== Required action ==
Set down every entry exactly as it stands, omitting any picture.
*** Provided material ***
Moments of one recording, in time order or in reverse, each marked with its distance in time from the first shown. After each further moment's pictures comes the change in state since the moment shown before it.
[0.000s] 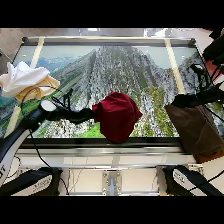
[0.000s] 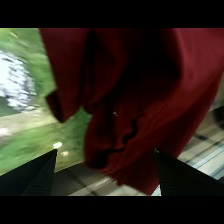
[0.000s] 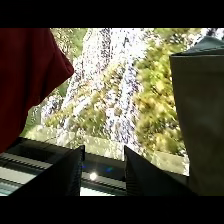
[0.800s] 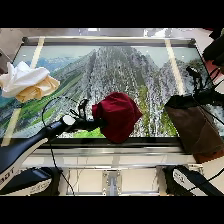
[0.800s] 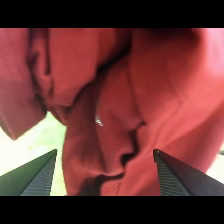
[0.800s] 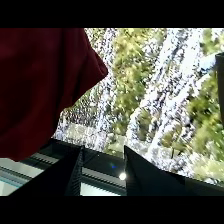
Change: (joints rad) left arm -0.281 -0.079 -0.116 -0.160 0.369 0.085; right arm 0.000 -0.008 -0.043 0.120 -0.018 0.000
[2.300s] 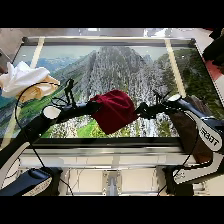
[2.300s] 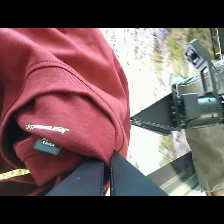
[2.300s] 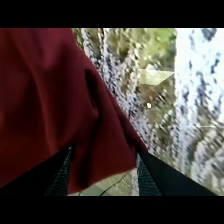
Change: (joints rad) left arm 0.090 0.236 0.117 -0.018 -0.016 0.017; right arm 0.187 -0.538 -0.186 0.492 -0.350 -0.049
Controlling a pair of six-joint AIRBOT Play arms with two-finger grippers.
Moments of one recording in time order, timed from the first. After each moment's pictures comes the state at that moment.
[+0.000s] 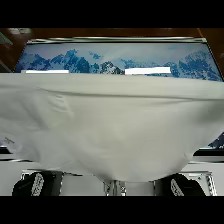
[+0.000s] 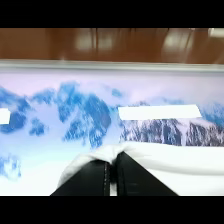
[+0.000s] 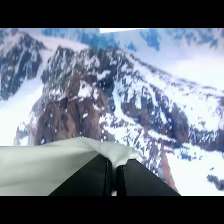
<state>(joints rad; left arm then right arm) 0.48 -0.53 1.56 0.98 -1.40 -1.35 -0.09 -0.77 1.83 -1.57 1.75 1.56</state>
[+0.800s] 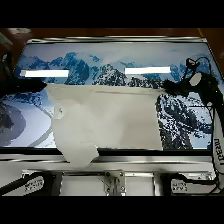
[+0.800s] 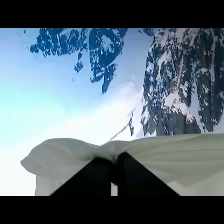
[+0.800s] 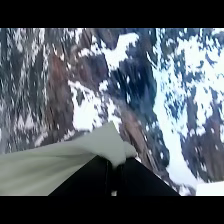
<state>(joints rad) 0.21 -1.24 1.13 0.95 -0.78 -1.13 -0.09 -1.51 1.30 -1.38 0.84 1.66</state>
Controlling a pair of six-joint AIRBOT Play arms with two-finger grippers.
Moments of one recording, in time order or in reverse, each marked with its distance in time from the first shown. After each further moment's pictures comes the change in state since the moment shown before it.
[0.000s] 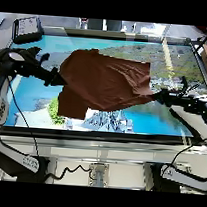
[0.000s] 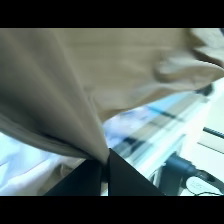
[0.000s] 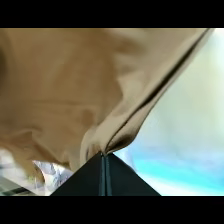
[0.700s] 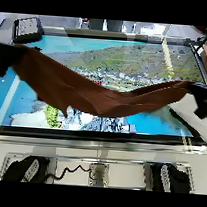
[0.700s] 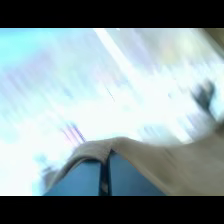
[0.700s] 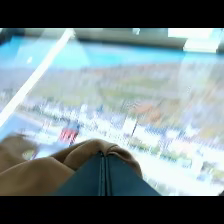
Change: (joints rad) left arm 0.000 1.007 0.021 0.183 0.253 0.109; right arm 0.000 0.896 0.246 -0.295 0.078 0.089
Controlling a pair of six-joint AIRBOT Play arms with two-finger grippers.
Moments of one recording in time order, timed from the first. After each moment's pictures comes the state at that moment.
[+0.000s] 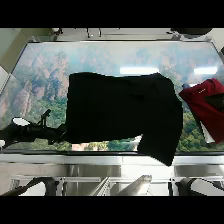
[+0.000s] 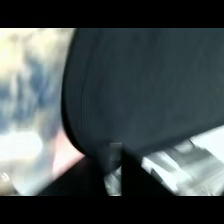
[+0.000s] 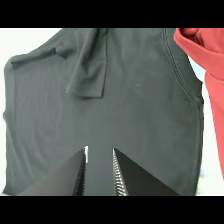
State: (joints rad) left arm 0.25 -1.29 0.51 0.84 -1.05 -1.20; right arm -0.80 -1.31 0.98 -0.50 1.36 0.81
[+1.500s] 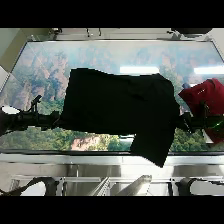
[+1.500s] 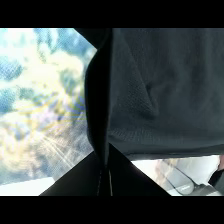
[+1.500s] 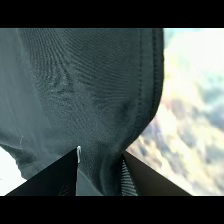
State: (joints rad) left arm 0.31 -1.31 0.71 0.82 -1.07 -1.16; right arm -0.55 -1.53 0.75 -0.68 1.19 0.92
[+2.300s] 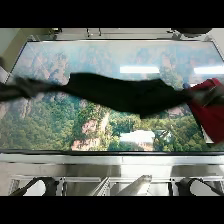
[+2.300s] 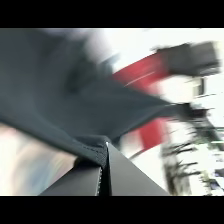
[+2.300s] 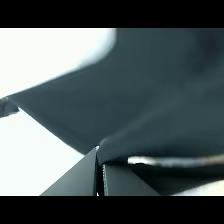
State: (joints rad) left arm 0.47 -1.10 1.05 0.11 -1.53 -0.93; right arm -0.61 -1.17 0.98 -0.15 1.59 0.84
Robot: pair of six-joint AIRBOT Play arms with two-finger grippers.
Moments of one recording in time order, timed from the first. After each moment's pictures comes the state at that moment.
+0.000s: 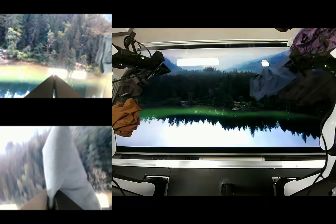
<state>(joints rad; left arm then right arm) 0.04 -1.68 2.00 1.09 -1.39 -1.87 -0.24 -1.78 2.02 -0.98 1.23 1.76</state>
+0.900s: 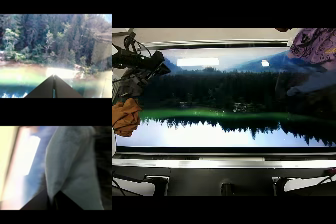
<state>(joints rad) 0.04 -1.68 2.00 1.09 -1.39 -1.89 -0.63 -1.73 2.05 -1.17 1.22 2.19</state>
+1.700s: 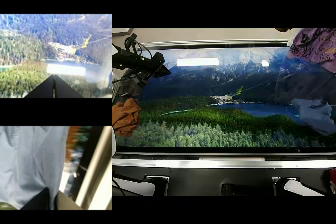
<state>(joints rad) 0.04 -1.68 2.00 1.09 -1.42 -1.89 -0.75 -1.36 1.32 -1.63 1.38 2.21</state>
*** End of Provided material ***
== Response area ==
Moments of one recording, in time order or in reverse, each marked with its distance in time from the first shown. After each further moment's pictures comes the change in state since the moment shown before it.
[0.000s] 
[0.000s] 
[0.000s] 
[0.800s] 
[0.800s] 
[0.800s] 
Change: (joints rad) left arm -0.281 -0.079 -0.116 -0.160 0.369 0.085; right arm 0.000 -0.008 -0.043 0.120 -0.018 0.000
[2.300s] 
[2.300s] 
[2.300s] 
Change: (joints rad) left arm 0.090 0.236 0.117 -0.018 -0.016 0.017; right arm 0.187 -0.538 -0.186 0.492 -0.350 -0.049
Controlling a pair of six-joint AIRBOT Play arms with two-finger grippers.
Moments of one recording in time order, timed from the first. After each moment's pictures comes the state at that moment.
[+0.000s] 
[+0.000s] 
[+0.000s] 
<state>(joints rad; left arm then right arm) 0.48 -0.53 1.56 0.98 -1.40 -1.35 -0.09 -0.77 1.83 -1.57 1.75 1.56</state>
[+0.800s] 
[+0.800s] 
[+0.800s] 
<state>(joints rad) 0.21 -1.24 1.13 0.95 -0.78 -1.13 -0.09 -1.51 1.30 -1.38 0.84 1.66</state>
Controlling a pair of six-joint AIRBOT Play arms with two-finger grippers.
Moments of one recording, in time order or in reverse, each marked with its distance in time from the first shown. After each further moment's pictures comes the change in state since the moment shown before it.
[0.000s] 
[0.000s] 
[0.000s] 
[0.700s] 
[0.700s] 
[0.700s] 
Change: (joints rad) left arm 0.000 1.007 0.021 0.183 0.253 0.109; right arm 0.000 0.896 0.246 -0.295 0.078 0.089
Controlling a pair of six-joint AIRBOT Play arms with two-finger grippers.
Moments of one recording in time order, timed from the first. After each moment's pictures comes the state at that moment.
[+0.000s] 
[+0.000s] 
[+0.000s] 
State: (joints rad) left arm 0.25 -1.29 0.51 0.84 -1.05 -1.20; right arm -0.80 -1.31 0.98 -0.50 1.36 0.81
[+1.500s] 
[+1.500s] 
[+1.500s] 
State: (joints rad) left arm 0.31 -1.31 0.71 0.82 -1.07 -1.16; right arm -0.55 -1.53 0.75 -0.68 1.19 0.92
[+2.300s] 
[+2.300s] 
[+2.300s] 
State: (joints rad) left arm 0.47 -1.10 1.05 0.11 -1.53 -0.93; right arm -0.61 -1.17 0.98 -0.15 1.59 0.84
Robot: pair of six-joint AIRBOT Play arms with two-finger grippers.
Moments of one recording in time order, timed from the first. After each moment's pictures comes the state at that moment.
+0.000s: 
<state>(joints rad; left arm then right arm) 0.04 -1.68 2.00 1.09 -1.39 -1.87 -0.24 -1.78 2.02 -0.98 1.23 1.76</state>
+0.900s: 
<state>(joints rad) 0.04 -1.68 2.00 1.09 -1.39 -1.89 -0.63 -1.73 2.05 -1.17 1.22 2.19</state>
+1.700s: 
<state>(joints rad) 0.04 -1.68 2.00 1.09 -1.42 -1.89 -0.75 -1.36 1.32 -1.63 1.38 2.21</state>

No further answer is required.